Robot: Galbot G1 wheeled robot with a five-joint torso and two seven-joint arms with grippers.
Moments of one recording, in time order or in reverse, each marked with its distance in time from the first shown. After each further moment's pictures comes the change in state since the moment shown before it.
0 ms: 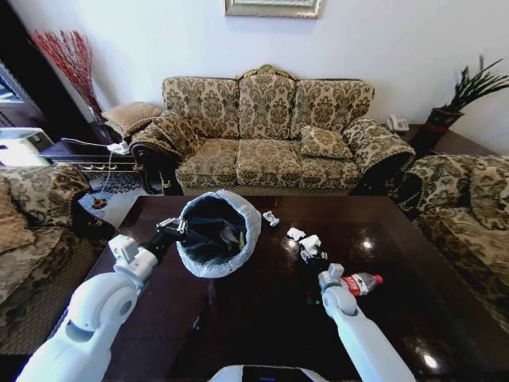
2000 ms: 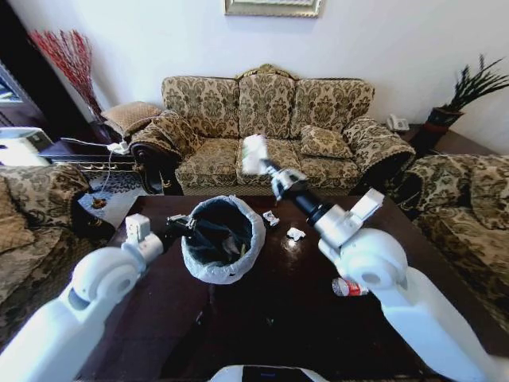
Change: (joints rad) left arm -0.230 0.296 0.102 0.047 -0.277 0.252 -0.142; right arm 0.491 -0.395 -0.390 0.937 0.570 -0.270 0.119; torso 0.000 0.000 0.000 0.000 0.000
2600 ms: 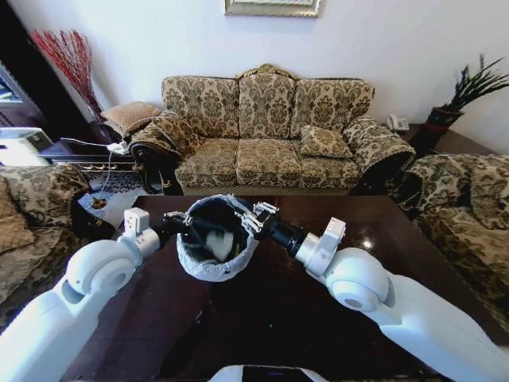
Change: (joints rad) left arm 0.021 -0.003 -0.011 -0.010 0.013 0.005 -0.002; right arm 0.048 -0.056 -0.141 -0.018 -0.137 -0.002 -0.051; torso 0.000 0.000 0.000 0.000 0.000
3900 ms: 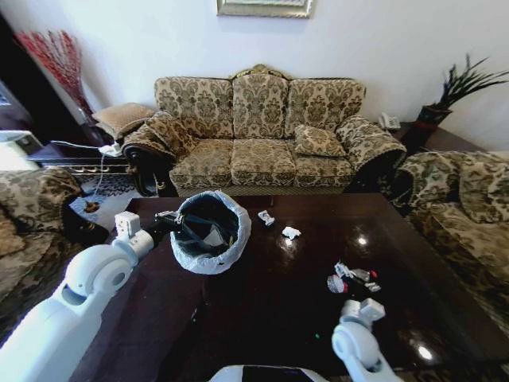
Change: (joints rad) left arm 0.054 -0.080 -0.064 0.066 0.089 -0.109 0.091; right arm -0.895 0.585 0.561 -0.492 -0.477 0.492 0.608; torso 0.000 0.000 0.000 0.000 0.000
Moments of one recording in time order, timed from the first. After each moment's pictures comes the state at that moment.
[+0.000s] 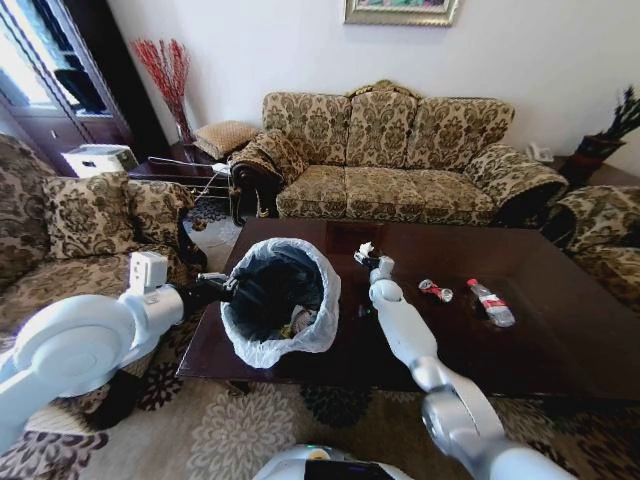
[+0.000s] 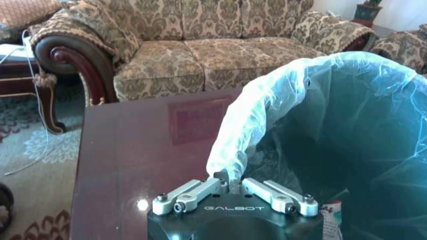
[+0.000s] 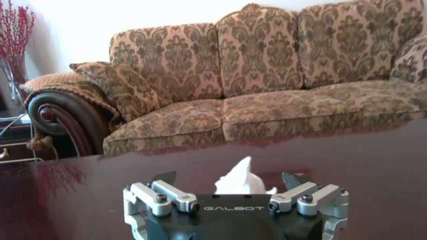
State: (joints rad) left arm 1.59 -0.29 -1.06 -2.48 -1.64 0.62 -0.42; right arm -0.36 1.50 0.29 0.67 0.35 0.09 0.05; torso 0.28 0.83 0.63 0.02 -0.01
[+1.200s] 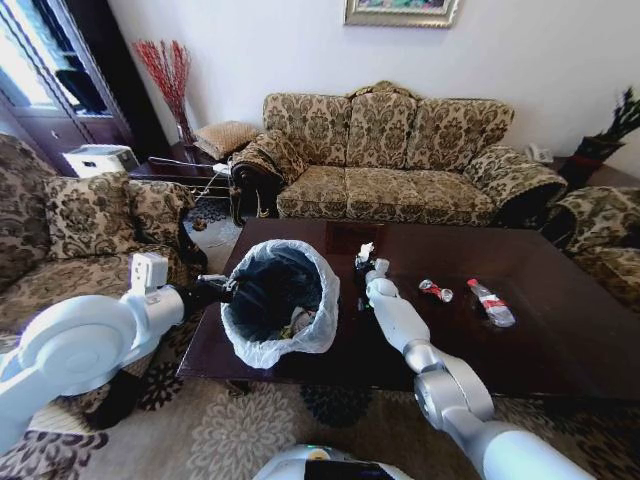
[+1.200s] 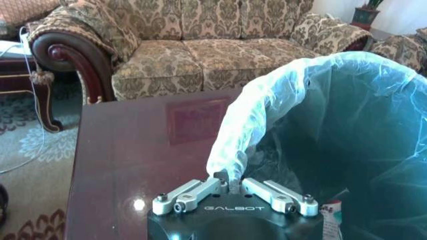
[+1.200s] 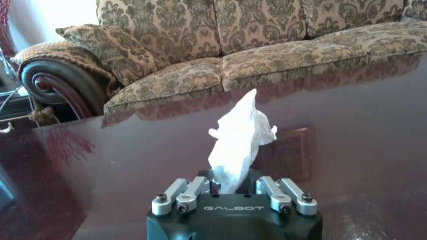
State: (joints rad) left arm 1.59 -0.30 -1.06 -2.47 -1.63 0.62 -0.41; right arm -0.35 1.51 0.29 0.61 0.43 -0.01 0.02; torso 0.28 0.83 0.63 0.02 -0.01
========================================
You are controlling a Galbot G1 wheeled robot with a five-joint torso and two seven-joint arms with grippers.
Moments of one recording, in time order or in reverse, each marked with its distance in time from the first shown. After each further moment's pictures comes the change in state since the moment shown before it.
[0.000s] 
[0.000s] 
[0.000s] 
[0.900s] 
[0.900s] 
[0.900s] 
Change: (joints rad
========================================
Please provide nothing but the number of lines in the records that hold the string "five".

→ **Expected output**
2